Each record has to be repeated exactly as given.

+--

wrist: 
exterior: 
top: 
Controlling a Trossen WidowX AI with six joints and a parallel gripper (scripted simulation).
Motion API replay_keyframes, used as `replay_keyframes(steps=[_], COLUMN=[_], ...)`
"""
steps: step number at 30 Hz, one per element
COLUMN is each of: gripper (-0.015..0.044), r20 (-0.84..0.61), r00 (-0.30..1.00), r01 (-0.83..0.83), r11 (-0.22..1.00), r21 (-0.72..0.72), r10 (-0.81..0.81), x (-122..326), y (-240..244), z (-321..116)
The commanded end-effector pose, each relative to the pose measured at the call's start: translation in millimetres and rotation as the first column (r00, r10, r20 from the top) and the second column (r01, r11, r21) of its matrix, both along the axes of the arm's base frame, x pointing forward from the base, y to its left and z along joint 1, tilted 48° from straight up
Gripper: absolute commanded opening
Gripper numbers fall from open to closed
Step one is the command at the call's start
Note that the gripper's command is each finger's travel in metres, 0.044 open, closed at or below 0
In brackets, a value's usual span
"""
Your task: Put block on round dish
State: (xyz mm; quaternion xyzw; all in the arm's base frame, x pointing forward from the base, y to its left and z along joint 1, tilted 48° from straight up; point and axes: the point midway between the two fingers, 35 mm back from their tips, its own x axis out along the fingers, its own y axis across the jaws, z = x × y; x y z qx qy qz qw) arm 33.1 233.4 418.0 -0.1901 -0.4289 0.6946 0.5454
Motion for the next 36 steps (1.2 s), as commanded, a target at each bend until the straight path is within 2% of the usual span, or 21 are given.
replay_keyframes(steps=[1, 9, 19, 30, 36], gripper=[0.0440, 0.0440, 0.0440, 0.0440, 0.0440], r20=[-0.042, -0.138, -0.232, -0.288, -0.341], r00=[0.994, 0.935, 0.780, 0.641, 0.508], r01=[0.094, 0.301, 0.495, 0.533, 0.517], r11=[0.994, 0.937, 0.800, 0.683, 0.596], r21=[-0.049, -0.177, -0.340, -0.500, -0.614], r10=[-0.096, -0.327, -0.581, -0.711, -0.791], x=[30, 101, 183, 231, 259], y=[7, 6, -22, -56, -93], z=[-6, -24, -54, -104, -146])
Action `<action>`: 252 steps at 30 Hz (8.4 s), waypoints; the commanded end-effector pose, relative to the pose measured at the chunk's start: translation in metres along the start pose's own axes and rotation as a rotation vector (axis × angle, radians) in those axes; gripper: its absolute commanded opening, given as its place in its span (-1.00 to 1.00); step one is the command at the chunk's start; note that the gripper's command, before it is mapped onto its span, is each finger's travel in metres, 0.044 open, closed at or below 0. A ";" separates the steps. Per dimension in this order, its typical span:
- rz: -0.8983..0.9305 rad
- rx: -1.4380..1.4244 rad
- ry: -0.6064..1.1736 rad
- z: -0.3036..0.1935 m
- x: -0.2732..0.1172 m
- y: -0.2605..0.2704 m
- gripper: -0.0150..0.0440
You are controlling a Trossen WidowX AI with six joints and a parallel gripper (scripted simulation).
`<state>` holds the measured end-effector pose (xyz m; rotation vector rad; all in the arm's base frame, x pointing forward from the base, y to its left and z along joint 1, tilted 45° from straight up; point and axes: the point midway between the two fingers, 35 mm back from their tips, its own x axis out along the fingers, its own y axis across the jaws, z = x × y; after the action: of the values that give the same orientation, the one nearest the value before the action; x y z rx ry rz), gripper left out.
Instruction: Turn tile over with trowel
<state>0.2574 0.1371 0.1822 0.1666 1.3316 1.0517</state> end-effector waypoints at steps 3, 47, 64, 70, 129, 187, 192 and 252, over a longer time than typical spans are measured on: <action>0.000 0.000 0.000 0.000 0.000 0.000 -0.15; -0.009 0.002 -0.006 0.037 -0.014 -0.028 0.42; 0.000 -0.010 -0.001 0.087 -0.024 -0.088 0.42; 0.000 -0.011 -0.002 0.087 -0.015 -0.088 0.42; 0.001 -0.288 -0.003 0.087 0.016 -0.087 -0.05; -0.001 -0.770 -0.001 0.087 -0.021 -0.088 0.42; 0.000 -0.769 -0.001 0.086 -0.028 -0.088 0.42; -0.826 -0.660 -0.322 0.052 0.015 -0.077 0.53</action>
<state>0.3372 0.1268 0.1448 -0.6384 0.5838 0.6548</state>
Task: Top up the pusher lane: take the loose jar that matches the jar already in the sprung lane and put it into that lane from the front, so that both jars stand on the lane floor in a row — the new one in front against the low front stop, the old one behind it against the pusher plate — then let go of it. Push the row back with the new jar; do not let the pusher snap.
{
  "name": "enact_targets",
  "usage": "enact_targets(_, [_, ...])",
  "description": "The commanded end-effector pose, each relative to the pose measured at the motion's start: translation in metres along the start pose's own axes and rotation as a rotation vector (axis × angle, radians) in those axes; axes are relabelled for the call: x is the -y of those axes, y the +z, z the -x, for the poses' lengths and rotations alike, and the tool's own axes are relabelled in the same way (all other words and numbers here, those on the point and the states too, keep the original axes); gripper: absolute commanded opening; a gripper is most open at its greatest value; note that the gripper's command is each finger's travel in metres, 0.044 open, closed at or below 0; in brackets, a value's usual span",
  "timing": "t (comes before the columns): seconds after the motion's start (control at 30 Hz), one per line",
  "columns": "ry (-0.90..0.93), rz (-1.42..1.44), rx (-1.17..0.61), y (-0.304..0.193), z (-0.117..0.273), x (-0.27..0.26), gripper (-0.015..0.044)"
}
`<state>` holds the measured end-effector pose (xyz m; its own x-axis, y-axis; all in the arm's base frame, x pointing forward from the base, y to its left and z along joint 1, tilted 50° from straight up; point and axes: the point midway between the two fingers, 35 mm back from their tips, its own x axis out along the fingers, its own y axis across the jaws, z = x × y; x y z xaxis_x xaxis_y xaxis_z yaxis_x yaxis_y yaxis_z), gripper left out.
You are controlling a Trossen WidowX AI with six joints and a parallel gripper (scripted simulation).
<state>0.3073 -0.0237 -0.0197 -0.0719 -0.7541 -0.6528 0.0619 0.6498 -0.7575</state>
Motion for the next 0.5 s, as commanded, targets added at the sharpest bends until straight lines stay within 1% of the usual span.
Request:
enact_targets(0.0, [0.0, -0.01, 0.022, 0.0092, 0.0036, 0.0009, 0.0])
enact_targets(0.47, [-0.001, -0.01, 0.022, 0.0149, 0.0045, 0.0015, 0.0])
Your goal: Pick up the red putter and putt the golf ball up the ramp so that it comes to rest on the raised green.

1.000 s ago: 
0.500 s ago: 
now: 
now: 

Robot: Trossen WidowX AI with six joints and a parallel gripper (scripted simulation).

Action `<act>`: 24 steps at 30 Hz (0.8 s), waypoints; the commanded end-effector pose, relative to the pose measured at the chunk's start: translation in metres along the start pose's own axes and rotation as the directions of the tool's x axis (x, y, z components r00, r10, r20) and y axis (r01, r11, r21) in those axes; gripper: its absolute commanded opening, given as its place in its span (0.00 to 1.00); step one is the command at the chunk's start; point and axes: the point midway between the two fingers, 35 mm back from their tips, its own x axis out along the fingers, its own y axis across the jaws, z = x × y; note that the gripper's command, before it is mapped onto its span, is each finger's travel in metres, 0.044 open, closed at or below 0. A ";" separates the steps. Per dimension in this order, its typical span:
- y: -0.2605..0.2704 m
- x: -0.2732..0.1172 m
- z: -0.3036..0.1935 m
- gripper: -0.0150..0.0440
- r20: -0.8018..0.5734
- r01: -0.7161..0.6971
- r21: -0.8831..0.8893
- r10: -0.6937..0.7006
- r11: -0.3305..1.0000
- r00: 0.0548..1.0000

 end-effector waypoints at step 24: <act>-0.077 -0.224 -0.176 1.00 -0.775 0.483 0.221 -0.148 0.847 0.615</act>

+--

Written solution.
wrist: 
exterior: 
top: 
Controlling a Trossen WidowX AI with six joints and a parallel gripper (scripted simulation).
Motion API replay_keyframes, used as `replay_keyframes(steps=[_], COLUMN=[_], ...)`
"""
steps: step number at 30 Hz, one per element
COLUMN is each of: gripper (-0.015..0.044), r20 (-0.84..0.61), r00 (-0.30..1.00), r01 (-0.83..0.83), r11 (-0.22..1.00), r21 (-0.72..0.72), r10 (-0.81..0.81), x (-122..326), y (-240..244), z (-321..116)
The commanded end-effector pose, each relative to the pose measured at the call's start: translation in millimetres and rotation as the first column (r00, r10, r20 from the top) and the second column (r01, r11, r21) of its matrix, both along the axes of the arm's base frame, x pointing forward from the base, y to its left and z along joint 1, tilted 48° from straight up
Gripper: absolute commanded opening
Gripper numbers fall from open to closed
Step one is the command at the call's start
Note that the gripper's command is each finger's travel in metres, 0.044 open, closed at or below 0
In brackets, a value's usual span
"""
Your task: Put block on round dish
State: (xyz mm; quaternion xyzw; all in the arm's base frame, x pointing forward from the base, y to its left and z along joint 1, tilted 48° from straight up; point and axes: the point midway between the two fingers, 35 mm back from their tips, its own x axis out along the fingers, its own y axis across the jaws, z = x × y; x y z qx qy qz qw) arm 33.1 233.4 418.0 -0.1901 -0.4289 0.6946 0.5454
Motion for the next 36 steps (1.2 s), as commanded, a target at each bend until the straight path is within 2% of the usual span, or 21 are given.
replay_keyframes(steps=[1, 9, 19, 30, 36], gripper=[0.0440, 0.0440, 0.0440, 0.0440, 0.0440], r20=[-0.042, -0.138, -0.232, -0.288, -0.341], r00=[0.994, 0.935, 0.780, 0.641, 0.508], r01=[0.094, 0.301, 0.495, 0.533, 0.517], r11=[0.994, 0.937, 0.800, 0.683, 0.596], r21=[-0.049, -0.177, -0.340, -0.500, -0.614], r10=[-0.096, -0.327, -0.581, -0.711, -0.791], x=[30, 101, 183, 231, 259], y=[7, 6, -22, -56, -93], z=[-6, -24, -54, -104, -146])
Action `<action>`: 252 steps at 30 Hz (8.4 s), waypoints; the commanded end-effector pose, relative to the pose measured at the chunk's start: translation in metres along the start pose's own axes and rotation as a rotation vector (axis × angle, radians) in those axes; gripper: its absolute commanded opening, given as its place in its span (-1.00 to 1.00); step one is the command at the chunk's start; note that the gripper's command, before it is mapped onto its span, is each finger's travel in metres, 0.044 open, closed at or below 0. A ";" separates the steps. Per dimension in this order, its typical span:
- rz: -0.8983..0.9305 rad
- rx: -1.4380..1.4244 rad
- ry: -0.6064..1.1736 rad
- z: -0.3036..0.1935 m
- x: -0.2732..0.1172 m
- y: -0.2605..0.2704 m
- gripper: -0.0150..0.0440
You are controlling a Trossen WidowX AI with six joints and a parallel gripper (scripted simulation).
`<state>` holds the measured end-effector pose (xyz m; rotation vector rad; all in the arm's base frame, x pointing forward from the base, y to its left and z along joint 1, tilted 45° from straight up; point and axes: the point midway between the two fingers, 35 mm back from their tips, its own x axis out along the fingers, its own y axis across the jaws, z = x × y; after the action: of the values that give the same orientation, the one nearest the value before the action; x y z rx ry rz), gripper left out.
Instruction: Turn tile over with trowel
<state>0.2574 0.1371 0.1822 0.1666 1.3316 1.0517</state> end-effector waypoints at steps 3, 47, 64, 70, 129, 187, 192 and 252, over a longer time than typical spans are measured on: <action>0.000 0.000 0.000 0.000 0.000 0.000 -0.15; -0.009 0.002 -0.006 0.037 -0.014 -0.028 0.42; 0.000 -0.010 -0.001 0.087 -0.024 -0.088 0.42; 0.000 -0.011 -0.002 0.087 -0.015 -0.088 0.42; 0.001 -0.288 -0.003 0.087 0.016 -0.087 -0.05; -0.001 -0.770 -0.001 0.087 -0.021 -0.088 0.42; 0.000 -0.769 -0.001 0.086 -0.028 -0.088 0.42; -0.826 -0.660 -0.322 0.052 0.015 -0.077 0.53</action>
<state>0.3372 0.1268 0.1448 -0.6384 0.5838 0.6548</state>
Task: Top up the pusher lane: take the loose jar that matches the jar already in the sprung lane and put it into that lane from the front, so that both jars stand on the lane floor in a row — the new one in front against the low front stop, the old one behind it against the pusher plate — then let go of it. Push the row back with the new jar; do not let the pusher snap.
{
  "name": "enact_targets",
  "usage": "enact_targets(_, [_, ...])",
  "description": "The commanded end-effector pose, each relative to the pose measured at the motion's start: translation in metres along the start pose's own axes and rotation as a rotation vector (axis × angle, radians) in those axes; axes are relabelled for the call: x is the -y of those axes, y the +z, z the -x, for the poses' lengths and rotations alike, and the tool's own axes are relabelled in the same way (all other words and numbers here, those on the point and the states too, keep the original axes); gripper: absolute commanded opening; a gripper is most open at its greatest value; note that the gripper's command is each finger's travel in metres, 0.044 open, closed at or below 0; in brackets, a value's usual span",
  "timing": "t (comes before the columns): seconds after the motion's start (control at 30 Hz), one per line",
  "columns": "ry (-0.90..0.93), rz (-1.42..1.44), rx (-1.17..0.61), y (-0.304..0.193), z (-0.117..0.273), x (-0.27..0.26), gripper (-0.015..0.044)"
}
`<state>` holds the measured end-effector pose (xyz m; its own x-axis, y-axis; all in the arm's base frame, x pointing forward from the base, y to its left and z along joint 1, tilted 50° from straight up; point and axes: the point midway between the two fingers, 35 mm back from their tips, its own x axis out along the fingers, its own y axis across the jaws, z = x × y; x y z xaxis_x xaxis_y xaxis_z yaxis_x yaxis_y yaxis_z), gripper left out.
You are controlling a Trossen WidowX AI with six joints and a parallel gripper (scripted simulation).
<state>0.3073 -0.0237 -0.0197 -0.0719 -0.7541 -0.6528 0.0619 0.6498 -0.7575</state>
Motion for the next 0.5 s, as commanded, targets added at the sharpest bends until straight lines stay within 1% of the usual span.
Request:
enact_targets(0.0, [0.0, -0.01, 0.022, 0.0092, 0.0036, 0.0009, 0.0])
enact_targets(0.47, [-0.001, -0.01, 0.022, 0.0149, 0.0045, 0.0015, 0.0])
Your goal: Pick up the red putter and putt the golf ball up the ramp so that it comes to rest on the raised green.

1.000 s ago: 
0.500 s ago: 
now: 
now: 

Robot: Trossen WidowX AI with six joints and a parallel gripper (scripted simulation).

Action `<act>`: 24 steps at 30 Hz (0.8 s), waypoints; the commanded end-effector pose, relative to the pose measured at the chunk's start: translation in metres along the start pose's own axes and rotation as the directions of the tool's x axis (x, y, z components r00, r10, r20) and y axis (r01, r11, r21) in those axes; gripper: its absolute commanded opening, given as its place in its span (0.00 to 1.00); step one is the command at the chunk's start; point and axes: the point midway between the two fingers, 35 mm back from their tips, its own x axis out along the fingers, its own y axis across the jaws, z = x × y; note that the gripper's command, before it is mapped onto its span, is each finger's travel in metres, 0.044 open, closed at or below 0. A ";" separates the steps. Per dimension in this order, its typical span:
- y: -0.2605..0.2704 m
- x: -0.2732..0.1172 m
- z: -0.3036..0.1935 m
- gripper: -0.0150..0.0440
- r20: -0.8018..0.5734
- r01: -0.7161..0.6971
- r21: -0.8831..0.8893
- r10: -0.6937..0.7006
- r11: -0.3305..1.0000
- r00: 0.0548..1.0000

 end-effector waypoints at step 24: <act>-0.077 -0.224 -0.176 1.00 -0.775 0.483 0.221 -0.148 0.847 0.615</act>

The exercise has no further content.